About this exercise:
Keep the pictures out. Write out every line of the listing exactly.
*** Opening Information provided ***
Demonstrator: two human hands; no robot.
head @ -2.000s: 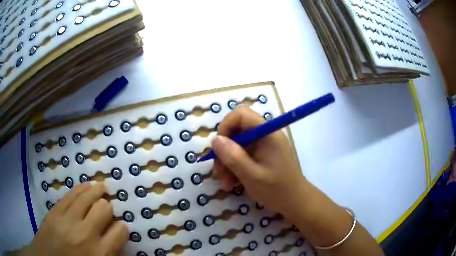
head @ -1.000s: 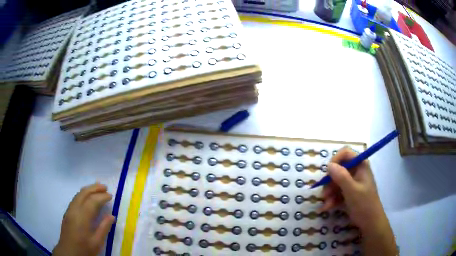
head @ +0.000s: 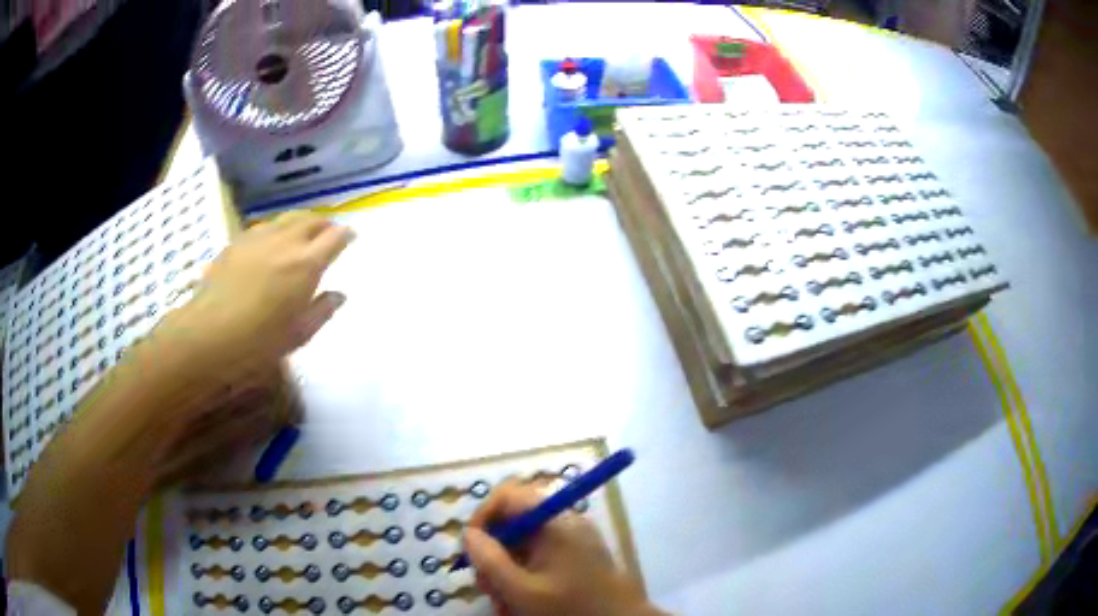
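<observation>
My right hand (head: 542, 560) holds a blue marker (head: 560, 503), its tip low over the loading board (head: 271, 602). I cannot tell whether the tip touches. The board carries rows of small round parts (head: 371, 569) in pairs. Its lower part is cut off by the picture's edge. My left hand (head: 283, 271) is off the board, raised by the left stack with fingers extended towards the back of the table. It holds nothing that I can see. A blue pen cap (head: 277, 454) lies at the board's back edge.
Stacked boards stand at left (head: 102, 283) and right (head: 795, 241). Behind are a desk fan (head: 289, 96), a pen holder (head: 472, 90), a small white dropper bottle (head: 578, 157) on a green label (head: 536, 191), a blue bin (head: 656, 87) and a red bin (head: 771, 70). Yellow tape (head: 1017, 415) runs at right.
My left hand has moved from beside the board to over the left stack, reaching forward. The view has shifted, showing the fan and pen holder. My right hand still holds the marker over the board.
</observation>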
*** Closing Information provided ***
Written response:
Demonstrator: two human hands; no robot.
head @ -2.000s: 
head @ -1.000s: 
head @ +0.000s: 
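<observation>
My right hand (head: 542, 560) holds a blue marker (head: 560, 503), its tip low over the loading board (head: 271, 602). I cannot tell whether the tip touches. The board carries rows of small round parts (head: 371, 569) in pairs. Its lower part is cut off by the picture's edge. My left hand (head: 283, 271) is off the board, raised by the left stack with fingers extended towards the back of the table. It holds nothing that I can see. A blue pen cap (head: 277, 454) lies at the board's back edge.
Stacked boards stand at left (head: 102, 283) and right (head: 795, 241). Behind are a desk fan (head: 289, 96), a pen holder (head: 472, 90), a small white dropper bottle (head: 578, 157) on a green label (head: 536, 191), a blue bin (head: 656, 87) and a red bin (head: 771, 70). Yellow tape (head: 1017, 415) runs at right.
My left hand has moved from beside the board to over the left stack, reaching forward. The view has shifted, showing the fan and pen holder. My right hand still holds the marker over the board.
</observation>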

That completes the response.